- [ASSIGNMENT]: Would you please give the entries again word for word, with no images in your copy?
BEGIN DATA SHOWN
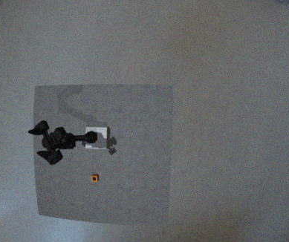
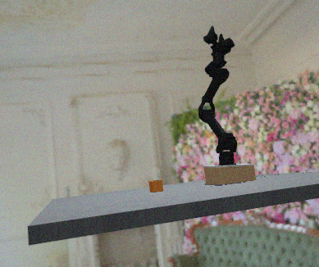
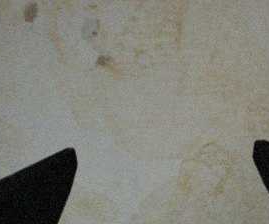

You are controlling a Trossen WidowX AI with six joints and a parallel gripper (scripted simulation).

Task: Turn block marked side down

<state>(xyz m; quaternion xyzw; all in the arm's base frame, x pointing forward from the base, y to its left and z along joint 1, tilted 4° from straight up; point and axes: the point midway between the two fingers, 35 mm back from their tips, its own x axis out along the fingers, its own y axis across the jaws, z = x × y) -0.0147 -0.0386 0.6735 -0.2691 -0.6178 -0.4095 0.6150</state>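
My gripper tip is 42 cm short of the orange block, 2 cm to the left of it and 75 cm above it.
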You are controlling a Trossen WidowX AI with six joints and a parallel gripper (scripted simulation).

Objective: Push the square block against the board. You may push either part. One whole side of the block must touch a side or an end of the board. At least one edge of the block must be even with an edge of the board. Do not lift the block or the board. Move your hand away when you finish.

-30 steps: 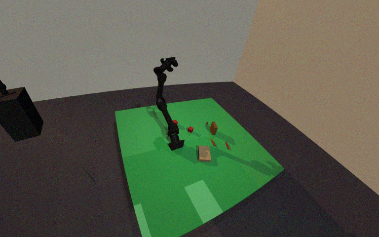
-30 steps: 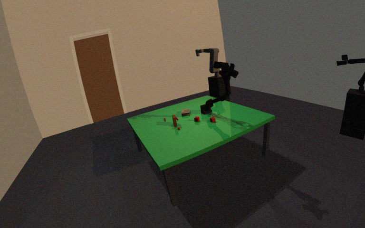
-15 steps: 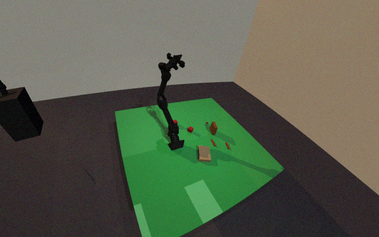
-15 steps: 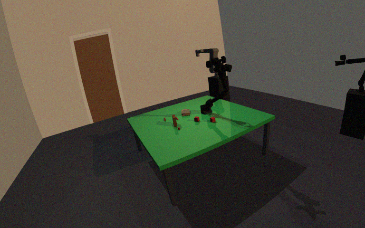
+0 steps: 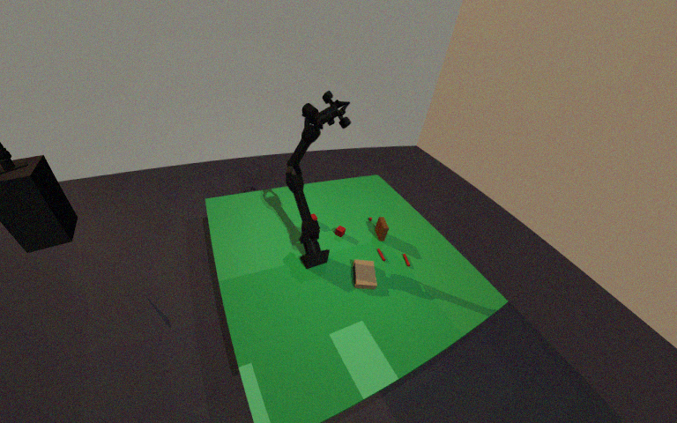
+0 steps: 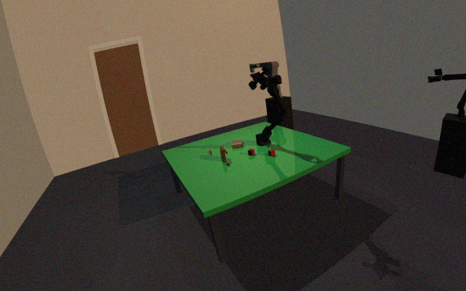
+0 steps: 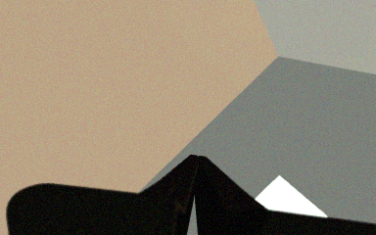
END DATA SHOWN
- [TASK OUTPUT]:
You are controlling a Trossen WidowX AI with six joints and a parallel gripper (scripted simulation).

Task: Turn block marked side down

<state>(xyz m; quaternion xyzw; all in the arm's base frame, x pointing forward from the base, y to its left and z along joint 1, tilted 4° from straight up; point and axes: the point midway between the two fingers, 35 mm back from their tips, its own x axis out along the fingers, its own y axis across the jaws, z = x × y) -0.0147 -0.0386 0.6735 -0.2691 -0.6178 -0.4095 0.6150</state>
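My gripper tip is 42 cm short of the orange block, 2 cm to the left of it and 75 cm above it.
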You are controlling a Trossen WidowX AI with six joints and a parallel gripper (scripted simulation).

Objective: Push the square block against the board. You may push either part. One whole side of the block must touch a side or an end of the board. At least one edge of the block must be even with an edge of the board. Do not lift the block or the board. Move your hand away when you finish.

-30 steps: 
-30 steps: 
-15 steps: 
-15 steps: 
+0 steps: 
+0 steps: 
+0 steps: 

Nothing further is needed for the answer.